Amroth Castle is a Grade I listed building in Pembrokeshire, Wales. It is a castellated country house dating mainly from the 18th century built on an earlier, probably 15th century, residence, and is now a holiday venue.

Situation
The building stands on the north side of an unclassified coast road  east of the village of Amroth and  northeast of Tenby. It is surrounded by a high wall with an entrance archway at the south-western corner. The present building is a 19th-century country house built in the style of a mock castle which possibly replaced a small stone castle dating from the 12th century. The gatehouse is much restored. The ruinous remains of the house are a Grade I listed building.

History
The building now known as Amroth Castle was a feudal residence in the early medieval period and was noted by Fenton (in 1810) as being in the hands of John Elliott of Eareweare (the local name for the estate) in 1690 who paid tax on five hearths. It was acquired by the Elliott family in the 14th century. There was an earlier castle half a mile to the north of which little remains.

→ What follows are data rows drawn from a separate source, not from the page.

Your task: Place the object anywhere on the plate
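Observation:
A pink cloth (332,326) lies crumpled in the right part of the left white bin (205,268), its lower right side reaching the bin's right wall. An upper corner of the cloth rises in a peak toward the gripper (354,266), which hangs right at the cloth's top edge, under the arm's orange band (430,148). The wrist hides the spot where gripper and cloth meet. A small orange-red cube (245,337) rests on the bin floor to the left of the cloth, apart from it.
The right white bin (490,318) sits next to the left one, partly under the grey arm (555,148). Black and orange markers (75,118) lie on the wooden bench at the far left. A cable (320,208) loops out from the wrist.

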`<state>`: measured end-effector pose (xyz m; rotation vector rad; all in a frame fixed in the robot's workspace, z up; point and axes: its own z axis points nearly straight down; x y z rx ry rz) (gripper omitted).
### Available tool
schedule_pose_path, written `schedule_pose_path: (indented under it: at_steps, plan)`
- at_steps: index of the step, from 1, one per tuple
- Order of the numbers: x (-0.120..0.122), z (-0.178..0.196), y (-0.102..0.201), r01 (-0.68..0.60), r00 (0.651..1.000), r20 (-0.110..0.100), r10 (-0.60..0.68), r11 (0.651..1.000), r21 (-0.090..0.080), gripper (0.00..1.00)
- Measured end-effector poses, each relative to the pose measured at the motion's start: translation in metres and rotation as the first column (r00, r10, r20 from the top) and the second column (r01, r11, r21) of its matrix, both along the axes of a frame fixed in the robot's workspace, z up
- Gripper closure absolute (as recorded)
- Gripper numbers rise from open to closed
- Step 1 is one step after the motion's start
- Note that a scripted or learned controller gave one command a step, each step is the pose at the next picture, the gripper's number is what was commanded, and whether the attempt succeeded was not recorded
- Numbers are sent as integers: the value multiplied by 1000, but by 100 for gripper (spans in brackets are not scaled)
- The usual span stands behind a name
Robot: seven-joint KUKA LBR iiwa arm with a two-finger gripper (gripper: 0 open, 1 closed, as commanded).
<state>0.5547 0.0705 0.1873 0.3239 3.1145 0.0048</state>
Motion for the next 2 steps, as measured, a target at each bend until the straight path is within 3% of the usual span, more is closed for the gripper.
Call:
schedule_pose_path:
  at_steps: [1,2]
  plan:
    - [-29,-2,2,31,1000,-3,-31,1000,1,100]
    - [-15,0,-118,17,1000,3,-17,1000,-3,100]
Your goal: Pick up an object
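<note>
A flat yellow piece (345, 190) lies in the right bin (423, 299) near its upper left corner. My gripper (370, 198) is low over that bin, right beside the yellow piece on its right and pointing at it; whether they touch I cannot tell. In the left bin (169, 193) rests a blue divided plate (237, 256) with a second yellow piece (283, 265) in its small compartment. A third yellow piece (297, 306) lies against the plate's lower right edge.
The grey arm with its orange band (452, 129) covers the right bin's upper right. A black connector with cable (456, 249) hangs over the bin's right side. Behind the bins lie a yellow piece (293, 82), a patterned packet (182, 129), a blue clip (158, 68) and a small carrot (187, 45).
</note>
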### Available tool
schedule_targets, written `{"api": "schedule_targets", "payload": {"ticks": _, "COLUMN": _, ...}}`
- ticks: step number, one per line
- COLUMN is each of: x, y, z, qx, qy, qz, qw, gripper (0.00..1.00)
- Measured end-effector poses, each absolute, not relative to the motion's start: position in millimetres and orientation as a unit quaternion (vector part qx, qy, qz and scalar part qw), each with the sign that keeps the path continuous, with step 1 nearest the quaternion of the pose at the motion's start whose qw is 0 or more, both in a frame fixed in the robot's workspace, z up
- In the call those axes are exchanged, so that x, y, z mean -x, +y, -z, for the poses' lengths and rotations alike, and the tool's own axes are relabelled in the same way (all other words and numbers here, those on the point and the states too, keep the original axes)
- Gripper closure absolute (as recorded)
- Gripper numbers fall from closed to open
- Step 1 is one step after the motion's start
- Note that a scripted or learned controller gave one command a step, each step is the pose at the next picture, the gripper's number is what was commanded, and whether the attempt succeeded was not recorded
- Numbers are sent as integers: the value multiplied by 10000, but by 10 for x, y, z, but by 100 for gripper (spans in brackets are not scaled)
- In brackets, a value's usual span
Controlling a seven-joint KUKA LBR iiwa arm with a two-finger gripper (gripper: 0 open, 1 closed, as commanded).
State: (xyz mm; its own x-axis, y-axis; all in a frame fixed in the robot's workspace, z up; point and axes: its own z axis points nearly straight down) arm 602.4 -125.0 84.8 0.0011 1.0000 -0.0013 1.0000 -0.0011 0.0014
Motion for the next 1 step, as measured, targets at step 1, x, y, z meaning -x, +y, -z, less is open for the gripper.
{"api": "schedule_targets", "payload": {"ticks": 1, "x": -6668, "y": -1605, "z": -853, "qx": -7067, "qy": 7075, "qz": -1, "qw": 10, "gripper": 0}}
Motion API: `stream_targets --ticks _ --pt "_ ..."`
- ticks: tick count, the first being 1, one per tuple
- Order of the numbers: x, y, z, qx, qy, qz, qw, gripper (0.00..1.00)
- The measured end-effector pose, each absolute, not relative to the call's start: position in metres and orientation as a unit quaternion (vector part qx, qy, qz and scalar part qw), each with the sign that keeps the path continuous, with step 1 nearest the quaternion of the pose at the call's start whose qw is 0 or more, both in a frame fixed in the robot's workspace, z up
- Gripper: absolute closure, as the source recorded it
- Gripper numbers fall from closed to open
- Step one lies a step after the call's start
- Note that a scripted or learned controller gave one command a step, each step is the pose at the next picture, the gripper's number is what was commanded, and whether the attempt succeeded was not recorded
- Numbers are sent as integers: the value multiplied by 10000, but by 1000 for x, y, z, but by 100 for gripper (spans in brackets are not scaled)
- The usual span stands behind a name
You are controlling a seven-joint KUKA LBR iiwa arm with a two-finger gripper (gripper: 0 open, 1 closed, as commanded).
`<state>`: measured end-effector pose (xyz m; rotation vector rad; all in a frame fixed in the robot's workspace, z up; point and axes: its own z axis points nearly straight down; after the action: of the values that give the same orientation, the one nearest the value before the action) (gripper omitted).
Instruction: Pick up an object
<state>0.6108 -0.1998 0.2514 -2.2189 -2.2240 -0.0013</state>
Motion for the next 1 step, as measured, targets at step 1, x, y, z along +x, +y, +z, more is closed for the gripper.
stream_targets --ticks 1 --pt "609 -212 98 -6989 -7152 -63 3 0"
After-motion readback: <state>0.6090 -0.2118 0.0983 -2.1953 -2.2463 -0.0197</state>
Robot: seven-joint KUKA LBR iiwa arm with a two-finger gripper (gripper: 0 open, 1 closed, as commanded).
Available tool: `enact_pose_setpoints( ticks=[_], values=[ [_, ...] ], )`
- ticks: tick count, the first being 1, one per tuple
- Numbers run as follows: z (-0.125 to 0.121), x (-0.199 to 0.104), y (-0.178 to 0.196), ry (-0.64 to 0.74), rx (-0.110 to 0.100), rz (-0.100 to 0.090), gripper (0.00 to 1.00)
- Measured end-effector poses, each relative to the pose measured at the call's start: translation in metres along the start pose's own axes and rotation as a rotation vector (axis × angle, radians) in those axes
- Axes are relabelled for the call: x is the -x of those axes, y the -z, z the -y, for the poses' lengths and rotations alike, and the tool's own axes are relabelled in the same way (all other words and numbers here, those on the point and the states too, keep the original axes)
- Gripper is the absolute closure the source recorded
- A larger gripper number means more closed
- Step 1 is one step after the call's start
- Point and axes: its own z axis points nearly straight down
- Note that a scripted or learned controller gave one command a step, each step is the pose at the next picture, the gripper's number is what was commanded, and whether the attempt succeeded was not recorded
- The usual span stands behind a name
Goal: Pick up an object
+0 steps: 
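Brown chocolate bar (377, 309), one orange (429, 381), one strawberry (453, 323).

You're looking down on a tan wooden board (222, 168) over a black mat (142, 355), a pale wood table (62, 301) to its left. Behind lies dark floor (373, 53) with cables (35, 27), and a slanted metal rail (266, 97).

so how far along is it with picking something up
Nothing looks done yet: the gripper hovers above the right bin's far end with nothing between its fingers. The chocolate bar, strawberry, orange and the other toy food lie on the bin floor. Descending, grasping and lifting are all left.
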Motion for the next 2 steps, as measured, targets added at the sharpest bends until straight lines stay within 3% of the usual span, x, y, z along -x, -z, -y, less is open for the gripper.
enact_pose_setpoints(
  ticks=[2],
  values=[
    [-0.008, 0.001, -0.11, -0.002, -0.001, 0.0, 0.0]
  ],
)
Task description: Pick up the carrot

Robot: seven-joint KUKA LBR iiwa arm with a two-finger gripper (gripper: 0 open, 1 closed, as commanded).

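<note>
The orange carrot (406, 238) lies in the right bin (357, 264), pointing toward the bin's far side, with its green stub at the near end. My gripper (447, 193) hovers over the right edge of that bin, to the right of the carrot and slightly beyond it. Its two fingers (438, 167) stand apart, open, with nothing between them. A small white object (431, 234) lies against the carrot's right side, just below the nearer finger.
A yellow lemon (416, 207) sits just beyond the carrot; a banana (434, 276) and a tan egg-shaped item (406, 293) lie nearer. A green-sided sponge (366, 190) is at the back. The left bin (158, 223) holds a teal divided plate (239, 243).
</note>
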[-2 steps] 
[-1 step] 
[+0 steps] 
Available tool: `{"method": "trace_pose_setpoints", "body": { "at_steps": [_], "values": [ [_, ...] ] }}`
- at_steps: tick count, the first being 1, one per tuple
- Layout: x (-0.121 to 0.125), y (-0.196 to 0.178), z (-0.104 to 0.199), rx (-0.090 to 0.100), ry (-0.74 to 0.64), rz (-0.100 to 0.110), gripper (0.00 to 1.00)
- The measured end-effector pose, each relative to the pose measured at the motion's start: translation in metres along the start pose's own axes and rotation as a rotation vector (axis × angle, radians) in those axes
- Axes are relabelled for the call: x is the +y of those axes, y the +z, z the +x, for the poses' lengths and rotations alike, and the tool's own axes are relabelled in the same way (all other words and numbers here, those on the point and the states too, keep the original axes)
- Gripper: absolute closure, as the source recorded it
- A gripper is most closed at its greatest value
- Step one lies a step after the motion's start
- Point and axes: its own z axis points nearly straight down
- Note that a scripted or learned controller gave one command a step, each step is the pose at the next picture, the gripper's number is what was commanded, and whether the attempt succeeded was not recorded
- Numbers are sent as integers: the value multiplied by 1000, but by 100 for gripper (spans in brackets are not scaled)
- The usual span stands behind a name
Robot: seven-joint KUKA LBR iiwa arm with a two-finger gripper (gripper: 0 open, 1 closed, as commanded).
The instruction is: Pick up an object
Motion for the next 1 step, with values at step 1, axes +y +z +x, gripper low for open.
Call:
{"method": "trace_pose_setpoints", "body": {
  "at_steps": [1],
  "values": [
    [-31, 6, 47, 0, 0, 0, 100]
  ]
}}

There was extensive rebuilding in the early 18th century but some earlier, probably 15th century, elements remain. Colonel Ackland acquired the property in 1790 and made a number of alterations and additions.

After passing through several hands, including the families of Biddulph and Bevan, the property was used by Dr John Howard Norton from 1851 to 1856 as a private lunatic asylum. It was in the hands of the Fussell family in 1861 and later owned and occupied by Owen Colby Philipps, the shipping magnate who bought the White Star Line and was created Baron Kylsant of Carmarthen and Amroth in 1923. He lived there from 1904 to 1923. The property passed to his daughter Nesta, who had married George Coventry, grandson of the 9th Earl of Coventry. They moved out in 1930 when George inherited the Coventry title and estates and the building became a farmhouse.

Amroth Castle was requisitioned during the Second World War. Since 1959, when it was purchased by David F. Morgan, it has been used as holiday accommodation, with a caravan park in the grounds.

Designation
The building was Grade I listed in 1951.